The window-size race will continue, and the models will keep improving at the edges. But the lesson of 2023–2026 is consistent across the academic benchmarks, the vendor engineering blogs, and a hundred thousand logged coding sessions: the advertised context window is a storage spec, not an attention spec. Agents that treat it as storage — and engineer their attention budget separately — are the ones that survive multi-hour sessions. Bigger didn't fix it. Architecture did.
Frequently asked questions
What is context rot?
Context rot is the empirical decline in an LLM's accuracy, instruction-following, and reasoning quality as the active token count grows — even when nothing is truncated and even on tasks unrelated to the added content. The term was coined on Hacker News in June 2025 and rigorously documented by Chroma Research, which found every one of 18 frontier models tested degraded as input tokens grew.
What is the 'dumb zone' in LLM agents?
The dumb zone is the practitioner-observed range — roughly 50k–100k working tokens — where agents start producing more errors, tool-call loops, and premature terminations, well inside the model's advertised window. The term comes from HumanLayer's analysis of ~100k coding-agent sessions, which showed sharp reliability drops past that threshold.
Why don't bigger context windows fix the problem?
Because the failure is attentional, not capacity-based. Research like 'Lost in the Middle' (Liu et al., 2023) and NVIDIA's RULER benchmark shows effective context is roughly a third of the advertised window, with information in the middle of long contexts attended to far less than information at the start or end. A 1M-token window holds the tokens; the model doesn't pay equal attention to them.
What's the most effective mitigation for context rot?
Architectural separation: keep the LLM's in-context working set (the inner loop) small, and externalize durable state — plans, progress, decisions — to files and git (the outer loop), reconstructing a fresh context each turn. Production agents combine this with compaction, sub-agent delegation, prompt caching of stable prefixes, and position-aware prompt design.
Has long-context performance improved in newer models?
Yes, but unevenly.

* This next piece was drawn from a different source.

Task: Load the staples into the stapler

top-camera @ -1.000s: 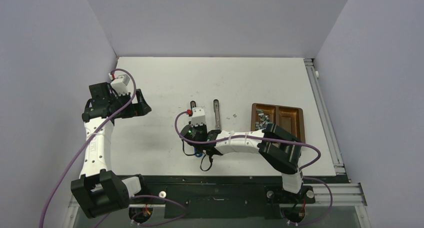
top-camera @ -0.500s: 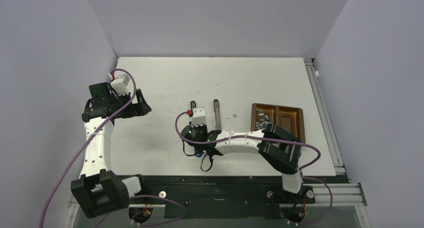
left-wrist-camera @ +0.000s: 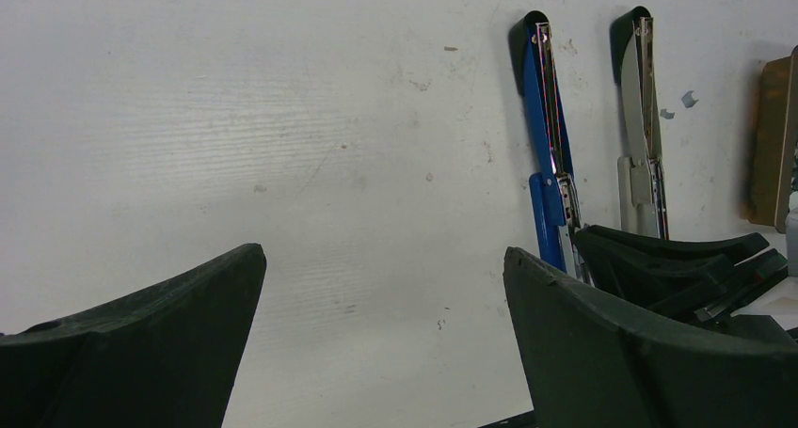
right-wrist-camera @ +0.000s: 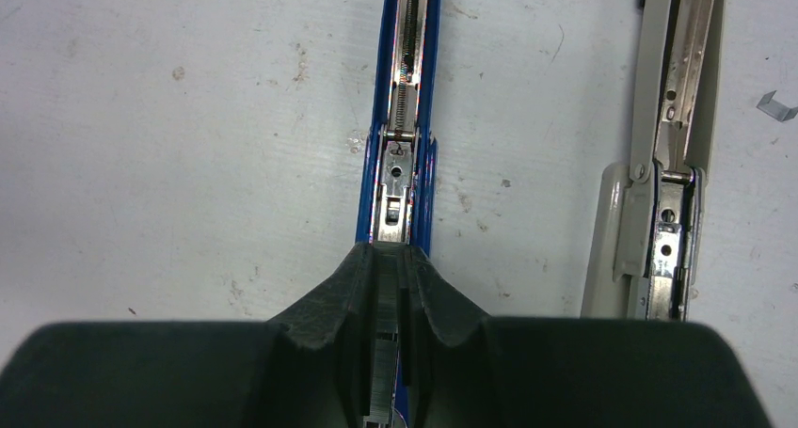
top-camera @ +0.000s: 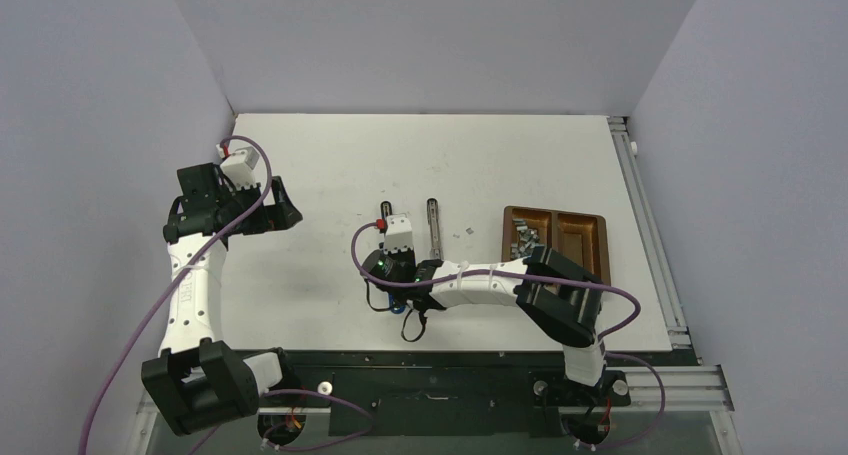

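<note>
A blue stapler (right-wrist-camera: 406,118) lies opened flat on the white table, its metal channel facing up. My right gripper (right-wrist-camera: 395,254) hangs right over that channel, shut on a silver strip of staples (right-wrist-camera: 384,353) that shows between its fingers. More staples (top-camera: 525,237) lie in a loose pile in the left compartment of a brown tray (top-camera: 580,237). In the top view the right wrist hides most of the blue stapler (top-camera: 385,211). My left gripper (left-wrist-camera: 384,249) is open with nothing in it, over bare table well to the left (top-camera: 285,213).
A second, grey stapler (right-wrist-camera: 668,146) lies opened just right of the blue one, also seen in the top view (top-camera: 433,227). One loose staple (right-wrist-camera: 777,106) rests on the table between it and the tray. Walls close off the table's left, right and back sides.
</note>
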Available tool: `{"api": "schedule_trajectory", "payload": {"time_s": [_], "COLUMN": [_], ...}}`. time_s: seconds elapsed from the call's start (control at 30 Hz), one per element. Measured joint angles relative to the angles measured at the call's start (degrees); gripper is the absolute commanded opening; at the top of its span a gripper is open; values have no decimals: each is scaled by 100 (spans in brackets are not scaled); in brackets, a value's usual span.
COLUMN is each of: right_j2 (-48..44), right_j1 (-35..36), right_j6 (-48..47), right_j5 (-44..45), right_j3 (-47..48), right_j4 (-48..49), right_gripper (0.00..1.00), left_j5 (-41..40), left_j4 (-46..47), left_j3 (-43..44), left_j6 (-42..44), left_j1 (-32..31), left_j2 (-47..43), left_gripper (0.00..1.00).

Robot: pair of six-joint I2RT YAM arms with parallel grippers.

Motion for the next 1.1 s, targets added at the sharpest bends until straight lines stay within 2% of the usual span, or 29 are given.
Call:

The U-shaped position bias is shallower in GPT-4o, Claude 4, and Gemini 1.5/2 than in the models Liu et al. originally tested, and Gemini 1.5 reported near-perfect needle-in-haystack retrieval at 10M tokens. But the gains concentrate in literal-matching retrieval and cost/latency — not in reasoning, instruction-following, or agent-loop reliability at long context, which are what production agents need.